When designing integrated circuits including combinatorial and sequential gates and circuit elements, tools are used to check the integrity of the final design before proceeding to mass-production. The tools are computer programs which require as input a mathematical model of the integrated circuit design and a specification of desired design criteria. Thus, for example, a Flip-Flop circuit element may generate an acknowledge signal (ACK) responsive to a request signal (REQ) and the design specification may require that the REQ signal produces the ACK signal within three clock cycles.
From knowledge of the design specification and the mathematical model of the integrated circuit, the computer determines whether the model meets the specified design criteria. Such a program solves a state machine having a large number of variables dependent, of course, on the model complexity. Thus, the more gates and memory elements in the integrated circuit, the more complex is the model and the greater the number of variables in the state machine to be solved. In practice, the more complex the design the greater is the size of memory which the computer requires to solve the state machine; and the longer the calculation time. There exists, therefore, a need to reduce the model complexity without compromising on the integrity of the model checking.

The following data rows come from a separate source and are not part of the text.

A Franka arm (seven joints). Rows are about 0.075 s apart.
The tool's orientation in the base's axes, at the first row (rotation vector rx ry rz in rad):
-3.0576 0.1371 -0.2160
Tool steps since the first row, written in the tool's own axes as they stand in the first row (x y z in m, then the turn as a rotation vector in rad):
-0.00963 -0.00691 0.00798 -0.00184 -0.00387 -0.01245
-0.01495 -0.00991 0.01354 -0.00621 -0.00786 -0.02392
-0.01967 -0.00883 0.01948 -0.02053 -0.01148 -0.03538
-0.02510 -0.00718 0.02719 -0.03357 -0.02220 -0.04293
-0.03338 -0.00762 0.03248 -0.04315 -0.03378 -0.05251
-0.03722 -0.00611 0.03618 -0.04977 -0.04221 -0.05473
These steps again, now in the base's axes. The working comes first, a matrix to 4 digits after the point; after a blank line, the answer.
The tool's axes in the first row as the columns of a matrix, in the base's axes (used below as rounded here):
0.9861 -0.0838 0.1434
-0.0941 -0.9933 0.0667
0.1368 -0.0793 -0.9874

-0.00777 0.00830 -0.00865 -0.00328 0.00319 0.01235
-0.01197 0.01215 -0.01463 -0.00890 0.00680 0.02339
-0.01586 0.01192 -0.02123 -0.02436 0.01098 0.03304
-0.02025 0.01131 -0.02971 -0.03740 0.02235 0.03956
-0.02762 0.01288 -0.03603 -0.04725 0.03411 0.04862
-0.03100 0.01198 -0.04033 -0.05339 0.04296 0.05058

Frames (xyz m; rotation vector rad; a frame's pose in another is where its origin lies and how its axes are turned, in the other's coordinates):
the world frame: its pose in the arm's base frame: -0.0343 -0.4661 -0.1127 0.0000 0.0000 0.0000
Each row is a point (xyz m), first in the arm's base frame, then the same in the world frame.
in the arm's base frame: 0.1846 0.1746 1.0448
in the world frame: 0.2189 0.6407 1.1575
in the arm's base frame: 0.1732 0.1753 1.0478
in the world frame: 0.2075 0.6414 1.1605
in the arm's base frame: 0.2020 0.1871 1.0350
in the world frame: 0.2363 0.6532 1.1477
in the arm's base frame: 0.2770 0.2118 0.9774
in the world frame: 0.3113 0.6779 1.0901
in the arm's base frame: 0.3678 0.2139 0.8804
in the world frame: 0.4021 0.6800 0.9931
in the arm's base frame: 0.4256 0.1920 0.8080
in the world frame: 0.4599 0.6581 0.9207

Prior art techniques relate principally to manual and/or trivial reduction of the number of state variables by eliminating obviously redundant circuit elements. For example, FIG. 1 shows part of a logic circuit depicted generally as 10 comprising an AND-gate 11 whose output is fed to the REQ input of a Flip-Flop 12 having an ACK output 13 and a CLK input 14. A first input 15 of the AND-gate 11 is driven by the output of a sub-circuit designated 16 which may itself include a large number of logic elements. A second input 17 of the AND-gate 11 is tied to logic "0".
In such an arrangement, the output of the AND-gate 11 will always be logic "0" regardless of any changes that occur in the logic state of the first input 15 of the AND-gate 11 consequent to operation of the sub-circuit 16. In this trivial example, the AND-gate 11 as well as the Flip-Flop 12 may be replaced by a line of constant logic level "0" thereby reducing the number of state space variables in the mathematical model representative of the logic circuit 10.
Another example of useful reduction is the elimination of signals that are not in the so-called "cone of influence" of the circuit being verified. Thus, if only part of the circuit is being verified, then any other parts whose behavior does not alter the part under verification can be eliminated. Thus, in the example shown in FIG. 1, suppose that only that part of the logic circuit 10 which is connected to the ACK output 13 of the Flip-Flop 12 is being verified. In such case, not only can the AND-gate 11 and the Flip-Flop 12 be replaced by a line of constant logic level "0", but the sub-circuit 16 can be eliminated altogether. This follows since the sub-circuit 16 is not in the cone of logic being verified. This, of course, significantly reduces the complexity of the model being tested resulting in faster processing time and lower memory requirements.
However, it is not always convenient or possible to reduce the number of space state variables in such manner and even when manual reduction is feasible, it is only amenable to obvious or trivial reductions. Non-obvious reductions may still be possible and in this case conventional manual techniques do not succeed in optimal reduction. It would thus be desirable to offer a systematic approach to model reduction suitable for computer-implementation allowing non-obvious reductions to be achieved and thus achieving optimal reduction and maximum saving of computer resources.